Sehingga, KTU sebagai mitra bisnis, demi menjaga keberlangsungan proyek, beritikad baik mengurus proses perizinan yang diperlukan kepada regulator kepelabuhan yakni Kementerian Perhubungan.

 

Selain itu terkait dengan temuan BPK yang menyebutkan bahwa pelaksanaan perjanjian kerjasama antara PT KBN dan PT KTU untuk mendirikan PT KCN dalam rangka pengelolaan pelabuhan di kawasan Marunda tidak sesuai dengan perjanjian dan jangka waktu pelaksanaanya yang terlambat, hasil temuan BPK itu tidak pernah disampaikan oleh KBN baik secara lisan maupun tertulis kepada PT KTU sebagai mitra KBN.

 

Dalam hal ini PT KCN mengklaim bahwa PT KBN menghilangkan kata “pelaksanaan” sehingga mengesankan perjanjian tersebut seolah cacat sejak lahir.

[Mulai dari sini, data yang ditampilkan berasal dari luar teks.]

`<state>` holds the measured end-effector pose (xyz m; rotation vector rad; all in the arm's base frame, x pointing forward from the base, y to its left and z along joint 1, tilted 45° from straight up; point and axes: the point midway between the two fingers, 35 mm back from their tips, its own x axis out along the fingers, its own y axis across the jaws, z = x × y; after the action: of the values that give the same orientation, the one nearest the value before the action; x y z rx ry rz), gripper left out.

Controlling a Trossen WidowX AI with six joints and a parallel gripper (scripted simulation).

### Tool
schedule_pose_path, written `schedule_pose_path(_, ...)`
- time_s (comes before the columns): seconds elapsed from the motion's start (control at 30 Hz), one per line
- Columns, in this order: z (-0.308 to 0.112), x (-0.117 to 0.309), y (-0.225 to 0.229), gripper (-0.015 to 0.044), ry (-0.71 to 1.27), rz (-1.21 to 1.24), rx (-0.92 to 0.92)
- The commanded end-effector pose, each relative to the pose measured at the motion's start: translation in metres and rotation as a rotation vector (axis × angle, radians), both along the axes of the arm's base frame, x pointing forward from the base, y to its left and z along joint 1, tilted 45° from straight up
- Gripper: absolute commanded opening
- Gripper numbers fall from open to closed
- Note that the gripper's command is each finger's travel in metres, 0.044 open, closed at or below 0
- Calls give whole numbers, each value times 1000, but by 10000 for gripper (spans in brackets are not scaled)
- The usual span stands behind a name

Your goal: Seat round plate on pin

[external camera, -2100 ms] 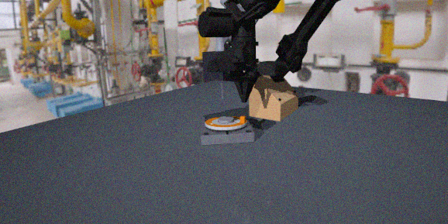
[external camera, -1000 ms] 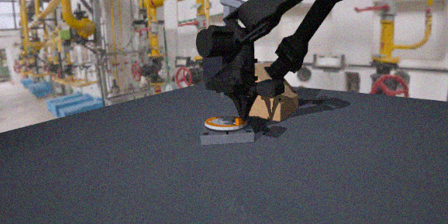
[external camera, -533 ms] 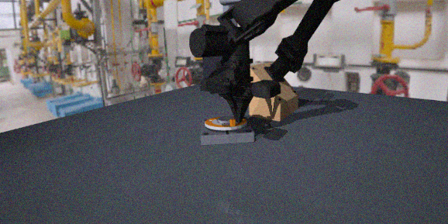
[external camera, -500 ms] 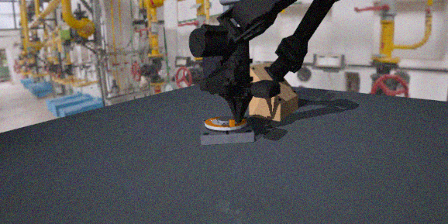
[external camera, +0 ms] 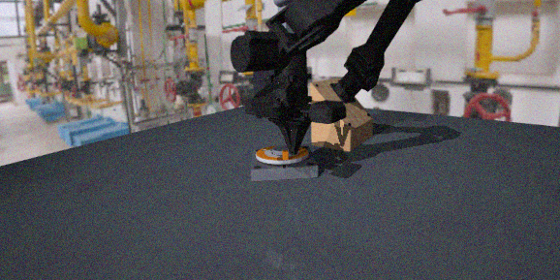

Padahal sebenarnya pelaksanaanya yang dipersoalkan oleh BPK karena dianggap tidak sesuai dengan perjanjian.

 

Selanjutnya, PT KCN sebagai operator pelabuhan Marunda yang telah mengoperasikan sebagian dermaga Pier 1, sesuai amanat UU No.17 Tahun 2008 tentang Pelayaran harus tunduk pada skema konsesi. “Menjalankan skema konsesi ini sesuai dengan amanat UU. Jadi bukan inisiatif atau keinginan KCN,” tandasnya.

 

Sementara, pakar hukum maritim Chandra Motik berpendapat sengketa antara PT KBN melawan anak usahanya PT KCN sebaiknya dapat diselesaikan dengan dialog internal agar pengembangan Pelabuhan Marunda tetap berjalan.

 

"Mumpung belum ada putusan inkracht di MA, sebaiknya ada dialog-dialog yang dilakukan di internal terlebih dahulu. Karena, kalau tidak ada solusi dikhawatirkan akan menggangu kinerja Pelabuhan Marunda," katanya seperti dilansir Antara.